Figure 2. SNAP25Δ3 impairs Gβγ competition with synaptotagmin I and inhibition of calcium-synaptotagmin I-mediated liposome fusion.

A. Syt1 competition with Gβγ at t-SNARE complexes in lipid bilayers. Left panel: Schematic of the imaging system. A lipid bilayer consisting of 55% PC/15%PE/29%PS/1% DiD harboring t-SNARE complexes was fused to a glass coverslip and imaged using TIRF illumination from a 1.45 NA 60x lens through a laser TIRF illuminator. 1 μM Ca-AF-syt1 was applied over the bilayer (100 μM Ca²⁺). Graph shows Gβ₁γ₁ concentration dependence of the change in anisotropy produced by AF-syt I binding to WT (blue) or SNAP25Δ3 (red)-containing t-SNAREs embedded in the lipid membranes. The ability of Gβ₁γ₁ to displace AF-syt1 from SNAP25Δ3 t-SNAREs was reduced to 47±13% of its displacement of AF-syt1 from WT SNAP-25, as measured by change in anisotropy (n = 5 biological replicates per group, p = 0.019). AF-sytI displacement from WT t-SNAREs had an IC₅₀ of 502 nM (95% CI: 150nM).
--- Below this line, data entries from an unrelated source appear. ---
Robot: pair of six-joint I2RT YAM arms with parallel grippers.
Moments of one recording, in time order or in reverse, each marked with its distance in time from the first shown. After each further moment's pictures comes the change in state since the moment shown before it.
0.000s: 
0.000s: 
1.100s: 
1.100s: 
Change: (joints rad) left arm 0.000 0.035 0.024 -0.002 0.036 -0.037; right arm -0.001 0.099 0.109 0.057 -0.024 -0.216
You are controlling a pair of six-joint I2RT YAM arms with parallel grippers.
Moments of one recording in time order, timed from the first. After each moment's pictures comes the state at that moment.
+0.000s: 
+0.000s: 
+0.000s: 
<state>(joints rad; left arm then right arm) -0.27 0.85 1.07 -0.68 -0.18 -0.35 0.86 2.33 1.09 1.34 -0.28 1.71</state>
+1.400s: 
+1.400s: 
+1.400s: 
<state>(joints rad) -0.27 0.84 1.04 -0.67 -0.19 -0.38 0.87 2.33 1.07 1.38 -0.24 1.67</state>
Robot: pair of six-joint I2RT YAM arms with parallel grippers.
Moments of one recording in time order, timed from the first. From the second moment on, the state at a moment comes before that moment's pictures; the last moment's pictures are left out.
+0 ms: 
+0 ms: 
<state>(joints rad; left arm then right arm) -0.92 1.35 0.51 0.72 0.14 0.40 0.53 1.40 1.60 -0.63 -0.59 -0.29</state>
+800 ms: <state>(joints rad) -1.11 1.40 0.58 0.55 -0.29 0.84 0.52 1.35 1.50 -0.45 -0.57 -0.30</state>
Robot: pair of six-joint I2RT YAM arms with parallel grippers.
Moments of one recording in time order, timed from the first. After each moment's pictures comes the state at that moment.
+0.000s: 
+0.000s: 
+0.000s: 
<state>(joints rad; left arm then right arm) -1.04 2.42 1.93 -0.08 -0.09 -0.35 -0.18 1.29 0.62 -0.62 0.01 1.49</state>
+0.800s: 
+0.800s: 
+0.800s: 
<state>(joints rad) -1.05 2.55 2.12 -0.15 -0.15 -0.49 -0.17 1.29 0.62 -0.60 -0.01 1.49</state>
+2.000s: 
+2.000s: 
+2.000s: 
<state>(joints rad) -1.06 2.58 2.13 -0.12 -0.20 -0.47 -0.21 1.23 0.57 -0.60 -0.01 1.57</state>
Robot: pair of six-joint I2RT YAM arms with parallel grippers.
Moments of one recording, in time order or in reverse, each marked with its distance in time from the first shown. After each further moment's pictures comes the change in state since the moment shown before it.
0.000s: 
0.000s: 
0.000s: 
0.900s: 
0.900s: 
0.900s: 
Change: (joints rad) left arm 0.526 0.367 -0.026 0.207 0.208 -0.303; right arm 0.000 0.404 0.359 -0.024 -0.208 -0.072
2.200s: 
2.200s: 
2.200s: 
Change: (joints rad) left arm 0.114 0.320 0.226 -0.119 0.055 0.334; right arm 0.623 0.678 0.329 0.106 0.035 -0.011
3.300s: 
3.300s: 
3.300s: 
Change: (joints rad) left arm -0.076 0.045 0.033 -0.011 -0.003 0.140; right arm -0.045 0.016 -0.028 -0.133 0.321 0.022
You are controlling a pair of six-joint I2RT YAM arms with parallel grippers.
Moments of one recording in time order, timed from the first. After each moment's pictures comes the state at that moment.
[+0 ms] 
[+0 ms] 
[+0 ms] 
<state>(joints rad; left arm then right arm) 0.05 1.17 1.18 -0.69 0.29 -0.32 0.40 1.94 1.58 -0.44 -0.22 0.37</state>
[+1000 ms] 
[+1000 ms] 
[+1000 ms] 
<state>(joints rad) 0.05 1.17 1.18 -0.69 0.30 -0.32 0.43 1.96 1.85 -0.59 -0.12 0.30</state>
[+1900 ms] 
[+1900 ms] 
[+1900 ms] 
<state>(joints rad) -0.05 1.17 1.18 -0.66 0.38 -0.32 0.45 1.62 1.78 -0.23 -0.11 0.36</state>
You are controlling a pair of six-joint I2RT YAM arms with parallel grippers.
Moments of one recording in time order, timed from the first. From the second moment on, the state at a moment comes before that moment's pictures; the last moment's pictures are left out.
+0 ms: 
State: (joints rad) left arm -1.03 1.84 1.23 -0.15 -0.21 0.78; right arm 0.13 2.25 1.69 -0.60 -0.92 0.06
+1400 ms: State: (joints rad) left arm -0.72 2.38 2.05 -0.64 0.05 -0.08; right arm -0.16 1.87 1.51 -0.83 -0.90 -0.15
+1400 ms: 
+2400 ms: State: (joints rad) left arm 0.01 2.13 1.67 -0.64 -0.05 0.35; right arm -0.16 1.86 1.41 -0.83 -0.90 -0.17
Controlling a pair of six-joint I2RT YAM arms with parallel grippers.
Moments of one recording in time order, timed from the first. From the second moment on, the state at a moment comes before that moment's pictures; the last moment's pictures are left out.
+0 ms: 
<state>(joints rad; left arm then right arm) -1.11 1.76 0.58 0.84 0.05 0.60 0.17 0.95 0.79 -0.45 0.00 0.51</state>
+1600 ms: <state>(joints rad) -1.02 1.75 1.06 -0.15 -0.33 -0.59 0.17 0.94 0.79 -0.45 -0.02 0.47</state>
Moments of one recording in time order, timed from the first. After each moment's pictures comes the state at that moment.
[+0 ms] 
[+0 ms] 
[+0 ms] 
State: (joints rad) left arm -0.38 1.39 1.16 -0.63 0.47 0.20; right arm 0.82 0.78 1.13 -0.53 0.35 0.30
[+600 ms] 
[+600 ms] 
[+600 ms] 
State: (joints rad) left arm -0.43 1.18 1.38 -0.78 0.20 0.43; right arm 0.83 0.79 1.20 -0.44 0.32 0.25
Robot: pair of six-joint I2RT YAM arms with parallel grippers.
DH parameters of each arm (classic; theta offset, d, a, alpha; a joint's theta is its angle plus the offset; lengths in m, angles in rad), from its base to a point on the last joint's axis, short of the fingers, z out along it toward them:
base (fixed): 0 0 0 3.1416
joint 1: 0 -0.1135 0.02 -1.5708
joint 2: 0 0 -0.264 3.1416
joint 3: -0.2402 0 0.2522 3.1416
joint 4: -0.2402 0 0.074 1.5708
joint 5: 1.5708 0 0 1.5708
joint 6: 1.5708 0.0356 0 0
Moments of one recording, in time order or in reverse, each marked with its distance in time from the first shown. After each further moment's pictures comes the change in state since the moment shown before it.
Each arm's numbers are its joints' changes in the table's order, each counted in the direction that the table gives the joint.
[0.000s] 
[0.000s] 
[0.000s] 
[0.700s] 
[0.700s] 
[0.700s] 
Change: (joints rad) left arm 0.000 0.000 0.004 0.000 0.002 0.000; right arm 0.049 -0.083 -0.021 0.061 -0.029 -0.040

B. Traces of lipid mixing experiments in which liposomes containing t-SNARE complexes made with SNAP25WT or SNAP25Δ3 were incubated with liposomes containing VAMP2 and a FRET pair of NBD-PE and rhodamine-PE in addition to 10μM sytI and Gβ₁γ₁. At t= 20 min, 1mM CaCl₂ was added. C. Left panel: Bar graph of maximum fluorescence values: 2μM Gβγ significantly inhibits lipid mixing with liposomes containing t-SNAREs made with SNAP25WT (p=0.0083) but not SNAP25Δ3 (p = 0.71), while 6μM Gβγ inhibits significantly less in SNAP25Δ3 liposomes than SNAP25WT (p = 0.0461). Right panel: Table of significance values for lipid mixing experiments (Student’s two-tailed t-test). Experiments were repeated 6–8 times for 6–10 technical replicates.